La composición de cada uno de los cuadros sigue la ética de mostrar lo deslucido como bonito. Probablemente, ese sea el gesto plausible de Reitman como director. Cada fotograma tiene luces cálidas y colores agradables que nos hacen percibir como “tiernos” ciertos eventos desafortunados o extremos de conductas humanas. El hecho de que podamos codificar lo feo como precioso de manera casi naturalizada se debe a que estamos reconociendo el mundo tal y como lo ve Marlo. La incomodidad que siente el espectador está allí. ¿Cómo puede ser bello lo gris? ¿Cómo puede ser afortunado estar deprimido? Con Tully, como niñera y pseudo-psicóloga, Marlo irá comprendiendo que el status quo es una verdadera porquería y que es necesario salirse de las reglas.

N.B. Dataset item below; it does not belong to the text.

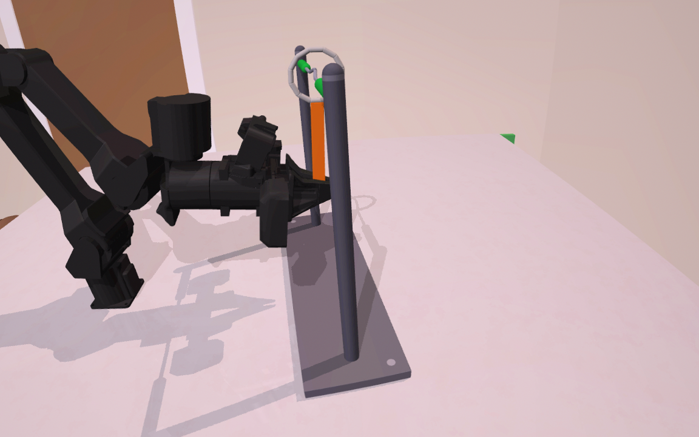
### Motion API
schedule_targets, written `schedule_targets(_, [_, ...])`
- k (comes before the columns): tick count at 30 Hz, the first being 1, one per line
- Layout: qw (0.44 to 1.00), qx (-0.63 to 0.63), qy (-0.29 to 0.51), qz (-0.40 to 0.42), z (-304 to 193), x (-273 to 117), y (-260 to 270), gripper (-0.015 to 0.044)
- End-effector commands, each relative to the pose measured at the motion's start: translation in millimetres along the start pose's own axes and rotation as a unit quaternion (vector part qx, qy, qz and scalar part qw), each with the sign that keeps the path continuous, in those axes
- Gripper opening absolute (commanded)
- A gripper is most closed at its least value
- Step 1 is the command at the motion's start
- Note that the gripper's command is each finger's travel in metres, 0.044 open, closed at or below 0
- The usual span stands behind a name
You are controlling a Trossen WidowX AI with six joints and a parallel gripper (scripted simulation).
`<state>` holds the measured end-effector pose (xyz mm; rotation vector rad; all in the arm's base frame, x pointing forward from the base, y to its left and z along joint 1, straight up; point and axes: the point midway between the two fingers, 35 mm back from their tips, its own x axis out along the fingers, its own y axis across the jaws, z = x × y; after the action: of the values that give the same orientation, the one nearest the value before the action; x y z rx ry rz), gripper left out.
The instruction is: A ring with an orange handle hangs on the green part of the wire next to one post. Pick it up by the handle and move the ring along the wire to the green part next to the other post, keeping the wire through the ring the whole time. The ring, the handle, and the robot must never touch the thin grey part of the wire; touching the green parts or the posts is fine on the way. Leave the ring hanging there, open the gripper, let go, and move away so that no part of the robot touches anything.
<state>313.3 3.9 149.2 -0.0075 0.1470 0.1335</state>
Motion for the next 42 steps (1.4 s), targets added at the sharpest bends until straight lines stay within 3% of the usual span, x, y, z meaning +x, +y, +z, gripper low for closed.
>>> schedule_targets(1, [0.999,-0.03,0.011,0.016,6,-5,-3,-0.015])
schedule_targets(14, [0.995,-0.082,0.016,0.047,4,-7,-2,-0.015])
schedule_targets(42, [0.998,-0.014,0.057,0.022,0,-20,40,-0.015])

Sería un desacierto intentar etiquetar a esta película dentro de un género cinematográfico específico. Tully comienza siendo una comedia, pero está contaminada de drama por todos lados, y explora el terreno de lo fantástico a través de una serie de escenas oníricas acuáticas (que parecieran sacadas de La forma del agua), que muestran el abismo en el que se encuentra la protagonista (recurso un tanto trillado, aunque necesario para el resultado final que se quiere lograr). Sin embargo, no podemos negar el componente trágico que circula de comienzo a fin: una mujer sola y de clase media, sin el amparo del Estado, y sin la compañía de un hombre y de un grupo de burgueses que la “defienda” se las tendrá que ver complicadas para asumir un rol de liderazgo, ya sea como jefa del hogar o simplemente como mujer. Y aquí lo trágico se vincula a una situación irresoluble en el estado actual de las cosas, o al menos así lo evidencia la película, el patriarcado y el capitalismo configuran nuestro pensamiento y ornamentan nuestro estilo de vida.

Probablemente, Charlize Theron obtenga alguna nominación como mejor actriz en algún premio por su papel, no solo debido al aumento de peso al que debió someterse, sino porque la interpretación que lleva a cabo es digna de mérito.

Sería un equívoco leer a Tully como simplona y burda, la película indaga más hondo, con sutileza y objeción. El sueño de que aparezca una Mary Poppins que venga a rescatarnos no es más que un espectro. Por más cliché que suene, a Marlo le gusta ser mujer y explorar su identidad femenina ya sea cuidando de sus hijos, maquillándose, cocinando o cantando canciones pop, y eso no la rebaja a una situación de sumisión social, sino que será en aquellas acciones estereotipadas donde cuestionará fuertemente el rol que la mujer tiene dentro del American Way of Life. Y eso es lo que verdaderamente importa. No se trata de una mirada patriarcal, se trata de la historia de una mujer adulta que, luego de ver y enfrentar las imposiciones sociales sobre lo que significa ser mujer, está reconstruyendo la visión que tiene de sí misma y la que enseña a los demás. Al fin y al cabo es la actitud más transgresora que esa madre de familia pueda tener dentro del contexto social en el que vive, descubrir su lado femenino y amigarse con él, para sacarle la lengua a todo un sistema entero que la quiere hacer ver como débil e inmadura.

Tully (EUA, 2018). Dirección: Jason Reitman. Guion: Diablo Cody. Fotografía: Eric Steelberg. Edición: Stefan Grube. Elenco: Charlize Theron, Mackenzie Davis, Mark Duplass, Ron Livingston, Elaine Tan. Duración: 95 minutos.